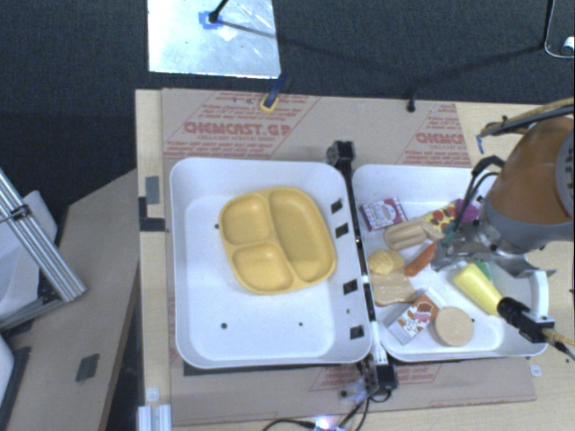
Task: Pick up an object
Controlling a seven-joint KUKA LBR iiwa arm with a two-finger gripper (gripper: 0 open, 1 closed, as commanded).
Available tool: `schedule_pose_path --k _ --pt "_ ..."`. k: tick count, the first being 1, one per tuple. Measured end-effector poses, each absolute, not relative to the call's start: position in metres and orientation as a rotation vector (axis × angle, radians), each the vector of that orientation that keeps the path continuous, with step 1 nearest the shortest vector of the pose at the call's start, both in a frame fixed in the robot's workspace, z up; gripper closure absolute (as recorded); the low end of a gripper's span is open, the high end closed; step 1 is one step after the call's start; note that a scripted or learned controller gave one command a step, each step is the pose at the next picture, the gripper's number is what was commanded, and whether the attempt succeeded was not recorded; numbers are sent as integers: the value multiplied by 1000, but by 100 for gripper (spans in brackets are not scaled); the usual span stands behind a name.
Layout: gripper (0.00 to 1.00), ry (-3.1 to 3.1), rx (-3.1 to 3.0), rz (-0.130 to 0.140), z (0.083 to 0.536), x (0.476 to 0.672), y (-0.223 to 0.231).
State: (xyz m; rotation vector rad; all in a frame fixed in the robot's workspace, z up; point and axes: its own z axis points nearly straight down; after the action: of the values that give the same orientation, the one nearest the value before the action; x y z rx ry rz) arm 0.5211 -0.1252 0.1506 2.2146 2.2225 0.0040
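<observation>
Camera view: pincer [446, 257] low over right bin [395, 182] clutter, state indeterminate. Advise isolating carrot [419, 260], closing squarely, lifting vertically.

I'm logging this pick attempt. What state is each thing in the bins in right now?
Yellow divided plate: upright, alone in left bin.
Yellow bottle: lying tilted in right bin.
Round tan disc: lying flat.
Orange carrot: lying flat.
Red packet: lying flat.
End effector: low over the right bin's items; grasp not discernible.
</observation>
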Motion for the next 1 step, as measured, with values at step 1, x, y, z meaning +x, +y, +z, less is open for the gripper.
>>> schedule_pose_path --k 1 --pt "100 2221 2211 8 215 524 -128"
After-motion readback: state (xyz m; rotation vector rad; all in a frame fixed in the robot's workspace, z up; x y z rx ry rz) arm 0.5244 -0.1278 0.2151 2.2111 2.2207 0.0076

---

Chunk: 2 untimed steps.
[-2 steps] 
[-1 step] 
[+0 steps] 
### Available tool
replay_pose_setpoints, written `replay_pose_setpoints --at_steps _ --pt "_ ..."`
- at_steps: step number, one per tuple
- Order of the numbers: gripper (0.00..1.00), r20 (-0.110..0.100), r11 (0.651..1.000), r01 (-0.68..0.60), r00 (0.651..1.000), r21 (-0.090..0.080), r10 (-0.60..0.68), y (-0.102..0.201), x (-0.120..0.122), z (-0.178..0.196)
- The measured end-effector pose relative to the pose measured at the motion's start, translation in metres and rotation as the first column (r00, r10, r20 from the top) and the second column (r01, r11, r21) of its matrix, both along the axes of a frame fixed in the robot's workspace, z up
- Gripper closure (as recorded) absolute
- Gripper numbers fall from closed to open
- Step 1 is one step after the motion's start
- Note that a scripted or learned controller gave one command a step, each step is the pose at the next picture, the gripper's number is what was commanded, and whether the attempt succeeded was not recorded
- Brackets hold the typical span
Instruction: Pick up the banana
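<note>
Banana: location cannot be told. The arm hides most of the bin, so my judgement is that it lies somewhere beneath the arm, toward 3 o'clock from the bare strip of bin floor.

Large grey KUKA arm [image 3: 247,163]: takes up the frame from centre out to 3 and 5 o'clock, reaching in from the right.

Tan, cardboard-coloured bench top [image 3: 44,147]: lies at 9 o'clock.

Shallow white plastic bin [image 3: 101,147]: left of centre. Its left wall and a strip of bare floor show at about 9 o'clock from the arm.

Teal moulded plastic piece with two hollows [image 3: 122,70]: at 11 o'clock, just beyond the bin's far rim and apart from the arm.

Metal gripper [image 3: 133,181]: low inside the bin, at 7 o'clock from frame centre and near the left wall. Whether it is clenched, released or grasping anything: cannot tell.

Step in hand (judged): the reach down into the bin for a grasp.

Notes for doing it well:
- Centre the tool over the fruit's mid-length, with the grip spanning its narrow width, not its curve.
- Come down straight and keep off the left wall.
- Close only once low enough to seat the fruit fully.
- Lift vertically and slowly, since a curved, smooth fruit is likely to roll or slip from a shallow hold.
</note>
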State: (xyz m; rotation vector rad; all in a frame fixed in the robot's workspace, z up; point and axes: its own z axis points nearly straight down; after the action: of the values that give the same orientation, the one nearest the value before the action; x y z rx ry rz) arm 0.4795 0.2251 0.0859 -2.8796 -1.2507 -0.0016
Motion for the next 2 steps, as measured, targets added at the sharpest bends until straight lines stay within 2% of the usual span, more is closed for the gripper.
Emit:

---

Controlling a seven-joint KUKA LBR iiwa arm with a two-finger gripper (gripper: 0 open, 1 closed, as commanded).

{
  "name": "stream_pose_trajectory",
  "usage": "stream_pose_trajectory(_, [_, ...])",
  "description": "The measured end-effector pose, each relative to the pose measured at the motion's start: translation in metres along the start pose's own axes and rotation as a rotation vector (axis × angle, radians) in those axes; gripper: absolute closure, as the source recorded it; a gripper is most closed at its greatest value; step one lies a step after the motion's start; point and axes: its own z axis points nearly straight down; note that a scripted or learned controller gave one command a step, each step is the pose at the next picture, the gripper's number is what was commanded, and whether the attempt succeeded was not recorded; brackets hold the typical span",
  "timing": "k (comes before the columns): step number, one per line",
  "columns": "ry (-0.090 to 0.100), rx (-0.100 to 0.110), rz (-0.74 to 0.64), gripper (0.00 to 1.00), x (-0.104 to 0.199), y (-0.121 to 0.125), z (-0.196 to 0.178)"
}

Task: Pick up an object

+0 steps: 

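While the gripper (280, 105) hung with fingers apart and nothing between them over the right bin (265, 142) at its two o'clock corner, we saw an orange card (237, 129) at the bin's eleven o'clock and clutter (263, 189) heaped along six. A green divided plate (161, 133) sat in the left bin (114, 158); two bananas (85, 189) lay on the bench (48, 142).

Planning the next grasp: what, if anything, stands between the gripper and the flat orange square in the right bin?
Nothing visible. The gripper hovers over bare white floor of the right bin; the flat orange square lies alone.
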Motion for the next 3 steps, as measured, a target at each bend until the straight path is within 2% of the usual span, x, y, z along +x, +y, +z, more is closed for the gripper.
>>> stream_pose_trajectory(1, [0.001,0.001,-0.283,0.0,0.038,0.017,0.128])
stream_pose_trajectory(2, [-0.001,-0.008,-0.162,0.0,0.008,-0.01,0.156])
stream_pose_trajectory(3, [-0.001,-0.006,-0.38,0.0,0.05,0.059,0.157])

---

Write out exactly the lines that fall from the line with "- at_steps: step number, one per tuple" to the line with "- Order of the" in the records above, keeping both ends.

◆ Task answer:
- at_steps: step number, one per tuple
- Order of the numbers: gripper (0.00..1.00), r20 (-0.110..0.100), r11 (0.651..1.000), r01 (-0.68..0.60), r00 (0.651..1.000), r21 (-0.090..0.080), r10 (-0.60..0.68), y (-0.102..0.201), x (-0.120..0.122), z (-0.178..0.196)

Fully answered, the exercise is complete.